View attachment 388093
They were servicing commando apparently, but that just opens up another Pandora’s box....
Mountbatten's fault. The need for a forward servicing echelon to get captured airfields back into use by friendly aircraft was noted by Director, Fighter Operations who, as can be seen, wanted them to be Commandos who possessed the specialist skills required to get an airfield up and running:

Installing the essential minimum of communications, refuelling and re-arming equipment and personnel … It must be a very highly trained organisation, having high morale and esprit de corps … The desired result can probably be obtained by forming a number of Flight Servicing Units as permanent entities on the establishments of Fighter Groups. Because they have a permanent entity, they can be highly trained both in servicing aircraft and in the business of going in over the beaches or perhaps airborne to an advanced aerodrome. They obtain RAF esprit de corps by their association with the Group. They should obtain ‘Combined Operations’ esprit de corps by their thorough training, which they must inevitably be given for the purposes of going in over the beaches. (They should be “RAF Commandos.”)​

Mountbatten endorsed this, and suggested the title of 'Servicing Commando'

Jack Slessor, then an AVM and ACAS (Policy) fought a losing battle on behalf of the RAF over the name:

I don’t like the term ‘Commando’ in this connection; they are mobile servicing flights and no more. It’s ridiculous if everyone who may ever be landed on the Continent has got to call himself a Commando. The RAF should be, and are, ready to serve anywhere in any circumstances without giving themselves fancy titles.​

Mountbatten won... That said, the volunteers for the Servicing Commandos did have some interesting and less-than-stereotypical-for-the-RAF training at Inveraray, so they weren't just given the name 'commando' as some sort of RAF-driven bid to have commandos, but who had no commando training whatsoever, as some commentators (rather oddly) have apparently suggested every now and then (I say 'apparently', since I can't point to any examples, but have heard a non-SCU veteran [he trained them...] lament the fact that this view appeared to be in circulation)
 
#75
....
You earned it, you can wear it.

I tend to agree.

I lost some of the stuff I earned, so I tried to find them again. It wasn't difficult.

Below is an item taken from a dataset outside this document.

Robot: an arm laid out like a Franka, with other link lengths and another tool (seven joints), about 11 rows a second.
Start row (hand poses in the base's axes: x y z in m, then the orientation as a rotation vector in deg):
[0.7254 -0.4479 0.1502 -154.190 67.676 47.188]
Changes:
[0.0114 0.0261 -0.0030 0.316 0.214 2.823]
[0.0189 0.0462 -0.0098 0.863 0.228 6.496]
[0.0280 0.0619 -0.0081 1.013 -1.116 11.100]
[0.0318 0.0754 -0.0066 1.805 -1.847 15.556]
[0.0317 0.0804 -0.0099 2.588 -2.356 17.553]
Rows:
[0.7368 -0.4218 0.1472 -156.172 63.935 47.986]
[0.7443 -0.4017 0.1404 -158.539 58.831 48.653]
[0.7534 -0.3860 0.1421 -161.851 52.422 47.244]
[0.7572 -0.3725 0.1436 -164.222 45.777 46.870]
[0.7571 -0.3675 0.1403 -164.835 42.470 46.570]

Vintage Scout Proficiency series C Badge - Master at Arms (JJJ) • £1.00

VINTAGE 1970's BOY SCOUTS UNIFORM WITH BADGES PATCHES, BERET NECKERCHIEF SHORTS • £9.99

VINTAGE 1970s CUB SCOUT JUMPER, BERET, CAP & SCARF ETC | #245235379



Just in case anyone thinks I'm walting, here is a photo of me 'back in the day':






Hard paper round!
 
#79
View attachment 388093
They were servicing commando apparently, but that just opens up another Pandora’s box....
Further to @Archimedes archive of RAF kniwledge.
Think there's a reference to them in one of Christopher Shores excellent 2nd RAF series.
They weren't Achnacarry, Green beretted, Commando trained personnel but they conducted some infantry training, SAA and wore Army khaki. The various air commandoes could ostensibly take themselves to a potentially hostile area and establish an airfield.
A lot of 2nd TAF close support aircrew also took to wearing Army khaki in the Normandy campaign to aid distinction.

PS @Solo Dave - Not sure why the disagree - I recalled a statement made by a colleague who wasn't allowed to wear his dolphins whilst in RAF Regt. Think he wore them on his Army No2s though.